-- EXERCISE MATERIALS --
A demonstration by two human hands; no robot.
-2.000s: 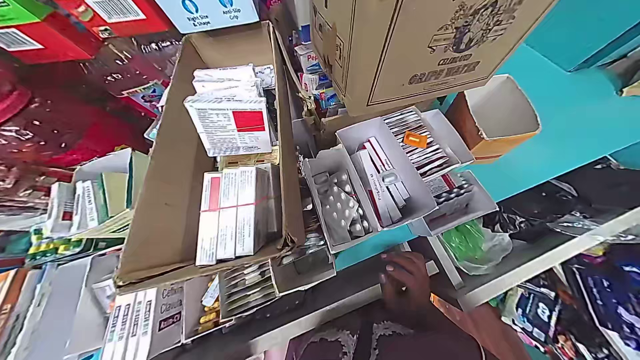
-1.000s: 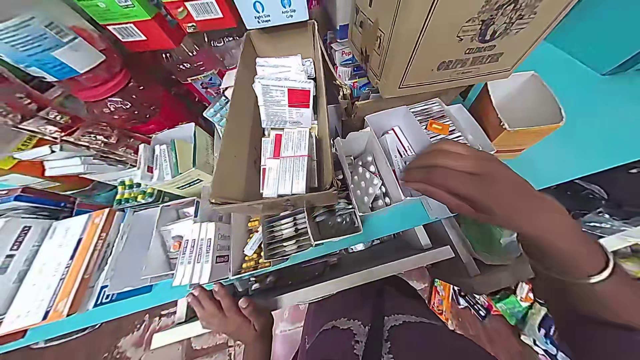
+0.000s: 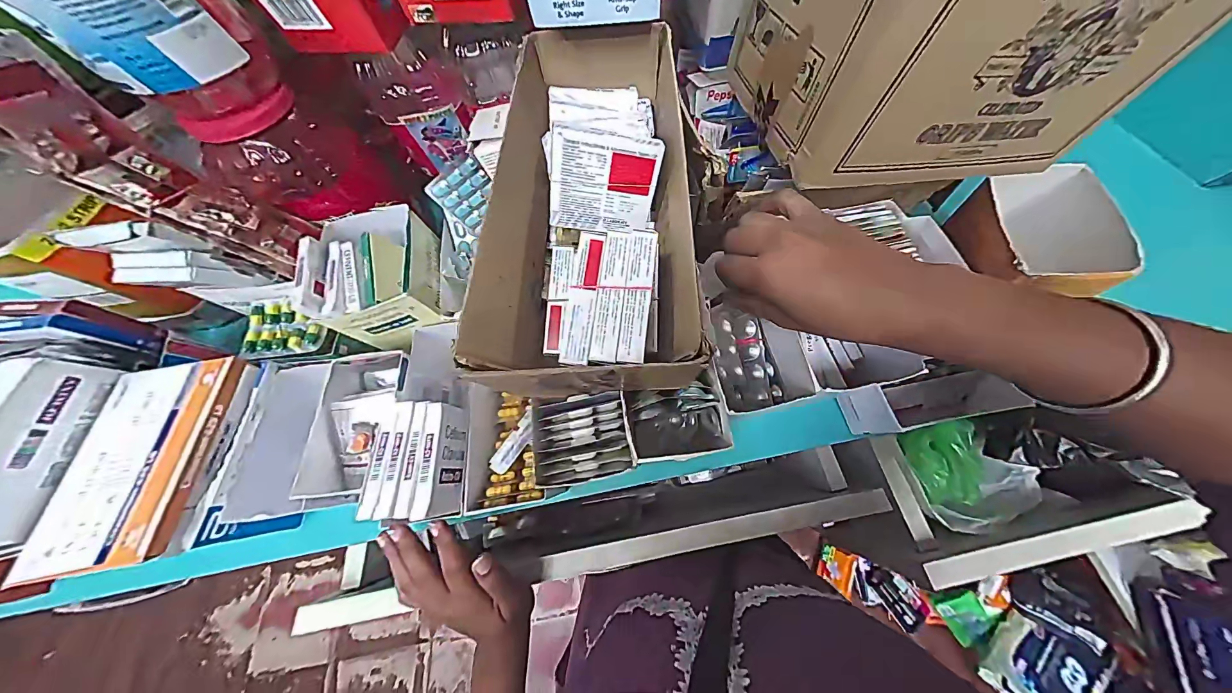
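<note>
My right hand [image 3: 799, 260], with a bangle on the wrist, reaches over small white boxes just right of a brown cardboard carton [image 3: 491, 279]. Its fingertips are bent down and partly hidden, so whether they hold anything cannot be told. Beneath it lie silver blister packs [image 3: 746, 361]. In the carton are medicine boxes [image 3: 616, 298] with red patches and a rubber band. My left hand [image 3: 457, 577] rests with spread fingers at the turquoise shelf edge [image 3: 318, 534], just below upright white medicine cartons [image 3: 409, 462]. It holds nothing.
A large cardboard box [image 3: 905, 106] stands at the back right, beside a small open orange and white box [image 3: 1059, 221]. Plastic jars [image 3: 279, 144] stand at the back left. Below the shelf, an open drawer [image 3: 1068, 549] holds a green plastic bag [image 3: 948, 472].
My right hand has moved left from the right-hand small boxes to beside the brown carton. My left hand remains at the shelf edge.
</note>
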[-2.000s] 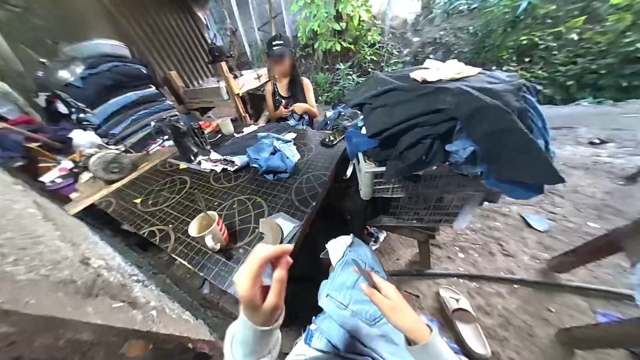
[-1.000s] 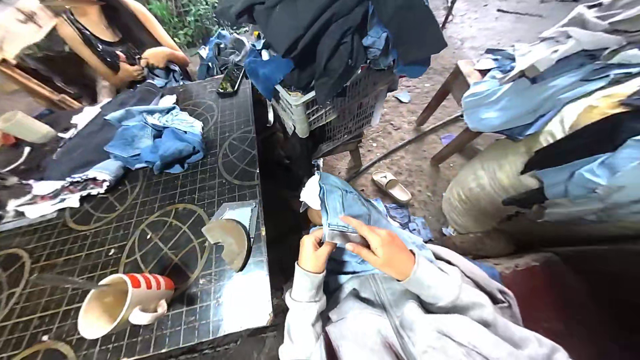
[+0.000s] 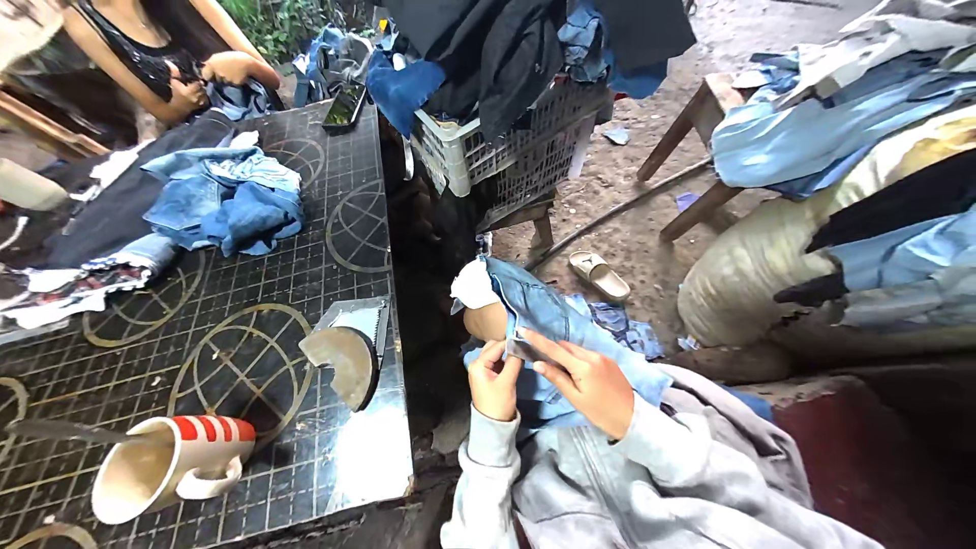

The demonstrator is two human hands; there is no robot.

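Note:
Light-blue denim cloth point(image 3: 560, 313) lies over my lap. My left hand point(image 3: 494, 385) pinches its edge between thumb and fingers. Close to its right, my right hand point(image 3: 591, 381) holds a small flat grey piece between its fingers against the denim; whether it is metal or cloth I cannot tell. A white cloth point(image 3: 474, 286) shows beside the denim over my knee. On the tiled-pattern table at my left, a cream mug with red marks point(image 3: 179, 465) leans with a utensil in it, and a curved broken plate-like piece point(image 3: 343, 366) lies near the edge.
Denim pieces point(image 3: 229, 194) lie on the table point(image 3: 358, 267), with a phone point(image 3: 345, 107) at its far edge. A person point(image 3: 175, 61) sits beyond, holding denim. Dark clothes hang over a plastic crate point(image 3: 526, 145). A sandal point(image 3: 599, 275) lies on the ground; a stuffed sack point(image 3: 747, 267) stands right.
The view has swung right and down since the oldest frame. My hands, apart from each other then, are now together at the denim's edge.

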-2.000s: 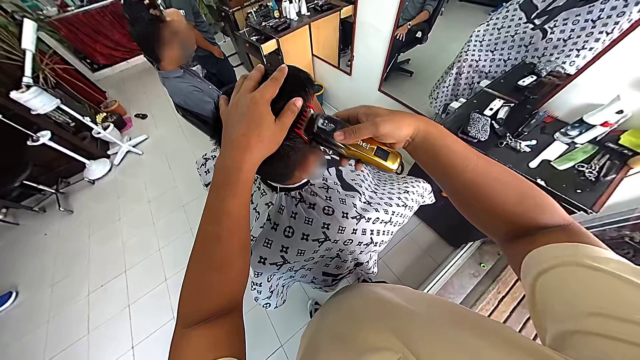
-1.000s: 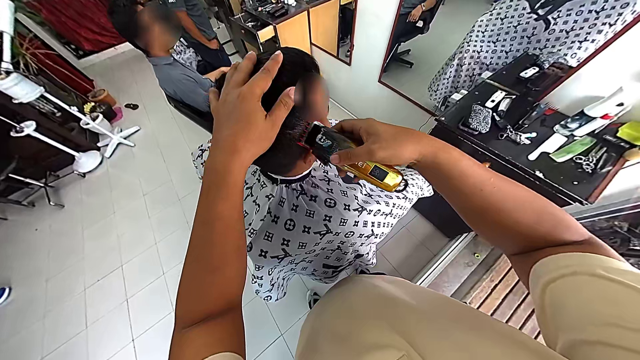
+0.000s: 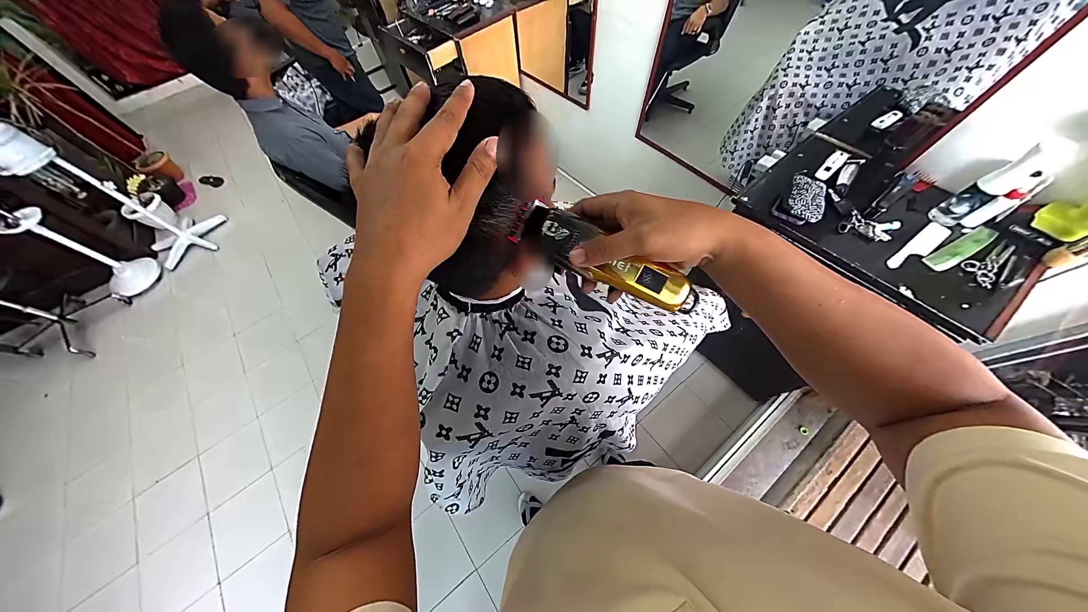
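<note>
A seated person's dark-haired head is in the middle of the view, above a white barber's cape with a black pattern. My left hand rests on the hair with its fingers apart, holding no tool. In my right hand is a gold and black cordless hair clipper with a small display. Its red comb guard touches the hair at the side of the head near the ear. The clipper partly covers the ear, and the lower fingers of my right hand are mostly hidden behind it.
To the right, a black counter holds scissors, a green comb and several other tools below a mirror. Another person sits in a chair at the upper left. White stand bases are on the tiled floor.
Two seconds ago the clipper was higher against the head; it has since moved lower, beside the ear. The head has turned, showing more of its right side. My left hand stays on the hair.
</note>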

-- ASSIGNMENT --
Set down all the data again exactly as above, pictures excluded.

-- EXPECTED OUTPUT --
A demonstration by two human hands; no robot.
-2.000s: 
-1.000s: 
+0.000s: 
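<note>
My right hand [image 3: 799, 260], with a bangle on the wrist, reaches over small white boxes just right of a brown cardboard carton [image 3: 491, 279]. Its fingertips are bent down and partly hidden, so whether they hold anything cannot be told. Beneath it lie silver blister packs [image 3: 746, 361]. In the carton are medicine boxes [image 3: 616, 298] with red patches and a rubber band. My left hand [image 3: 457, 577] rests with spread fingers at the turquoise shelf edge [image 3: 318, 534], just below upright white medicine cartons [image 3: 409, 462]. It holds nothing.
A large cardboard box [image 3: 905, 106] stands at the back right, beside a small open orange and white box [image 3: 1059, 221]. Plastic jars [image 3: 279, 144] stand at the back left. Below the shelf, an open drawer [image 3: 1068, 549] holds a green plastic bag [image 3: 948, 472].
My right hand has moved left from the right-hand small boxes to beside the brown carton. My left hand remains at the shelf edge.
</note>
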[-2.000s] 
[-1.000s] 
[+0.000s] 

The demonstrator is two human hands; there is no robot.

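Note:
Light-blue denim cloth point(image 3: 560, 313) lies over my lap. My left hand point(image 3: 494, 385) pinches its edge between thumb and fingers. Close to its right, my right hand point(image 3: 591, 381) holds a small flat grey piece between its fingers against the denim; whether it is metal or cloth I cannot tell. A white cloth point(image 3: 474, 286) shows beside the denim over my knee. On the tiled-pattern table at my left, a cream mug with red marks point(image 3: 179, 465) leans with a utensil in it, and a curved broken plate-like piece point(image 3: 343, 366) lies near the edge.
Denim pieces point(image 3: 229, 194) lie on the table point(image 3: 358, 267), with a phone point(image 3: 345, 107) at its far edge. A person point(image 3: 175, 61) sits beyond, holding denim. Dark clothes hang over a plastic crate point(image 3: 526, 145). A sandal point(image 3: 599, 275) lies on the ground; a stuffed sack point(image 3: 747, 267) stands right.
The view has swung right and down since the oldest frame. My hands, apart from each other then, are now together at the denim's edge.
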
-2.000s: 
-1.000s: 
+0.000s: 
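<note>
A seated person's dark-haired head is in the middle of the view, above a white barber's cape with a black pattern. My left hand rests on the hair with its fingers apart, holding no tool. In my right hand is a gold and black cordless hair clipper with a small display. Its red comb guard touches the hair at the side of the head near the ear. The clipper partly covers the ear, and the lower fingers of my right hand are mostly hidden behind it.
To the right, a black counter holds scissors, a green comb and several other tools below a mirror. Another person sits in a chair at the upper left. White stand bases are on the tiled floor.
Two seconds ago the clipper was higher against the head; it has since moved lower, beside the ear. The head has turned, showing more of its right side. My left hand stays on the hair.
</note>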

The exercise asks for nothing more.